# ACTIVITY:
Return, from the lines below, each one that includes the word "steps".

# DATA FOR PROCESSING:
== == ==

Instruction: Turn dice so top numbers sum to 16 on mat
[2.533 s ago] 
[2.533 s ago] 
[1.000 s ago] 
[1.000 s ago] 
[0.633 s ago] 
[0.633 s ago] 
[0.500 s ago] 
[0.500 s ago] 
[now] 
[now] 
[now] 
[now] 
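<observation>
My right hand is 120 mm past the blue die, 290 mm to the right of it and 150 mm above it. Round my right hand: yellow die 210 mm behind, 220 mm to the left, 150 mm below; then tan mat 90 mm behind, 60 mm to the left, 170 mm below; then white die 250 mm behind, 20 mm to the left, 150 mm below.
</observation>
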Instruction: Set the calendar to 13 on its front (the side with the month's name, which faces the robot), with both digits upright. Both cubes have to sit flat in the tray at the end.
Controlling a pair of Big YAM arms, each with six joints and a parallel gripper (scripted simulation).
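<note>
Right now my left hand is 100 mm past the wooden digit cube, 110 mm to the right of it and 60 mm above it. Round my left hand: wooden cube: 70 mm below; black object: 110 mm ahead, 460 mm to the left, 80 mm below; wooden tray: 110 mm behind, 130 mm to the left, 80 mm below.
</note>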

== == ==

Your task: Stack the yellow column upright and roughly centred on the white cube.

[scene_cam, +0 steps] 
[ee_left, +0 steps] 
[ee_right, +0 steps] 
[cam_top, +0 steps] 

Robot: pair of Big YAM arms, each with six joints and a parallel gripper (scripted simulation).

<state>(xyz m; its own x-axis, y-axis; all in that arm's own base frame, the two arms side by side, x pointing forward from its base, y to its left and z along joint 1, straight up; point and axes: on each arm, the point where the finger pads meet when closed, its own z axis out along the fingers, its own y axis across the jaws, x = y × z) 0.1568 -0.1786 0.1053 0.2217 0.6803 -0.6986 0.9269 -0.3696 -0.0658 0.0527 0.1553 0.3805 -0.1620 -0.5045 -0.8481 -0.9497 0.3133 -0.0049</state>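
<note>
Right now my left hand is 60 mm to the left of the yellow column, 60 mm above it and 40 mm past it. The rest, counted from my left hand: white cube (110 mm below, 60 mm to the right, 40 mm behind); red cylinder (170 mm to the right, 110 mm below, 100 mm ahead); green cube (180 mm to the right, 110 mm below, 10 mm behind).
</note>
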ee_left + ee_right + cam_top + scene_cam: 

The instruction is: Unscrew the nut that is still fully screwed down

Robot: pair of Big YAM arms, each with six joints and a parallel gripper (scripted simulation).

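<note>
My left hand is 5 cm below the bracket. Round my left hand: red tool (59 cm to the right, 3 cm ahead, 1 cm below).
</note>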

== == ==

# WRITTEN SOLUTION:
[scene_cam, +0 steps] 
[ee_left, +0 steps] 
[ee_right, +0 steps] 
[cam_top, +0 steps] 

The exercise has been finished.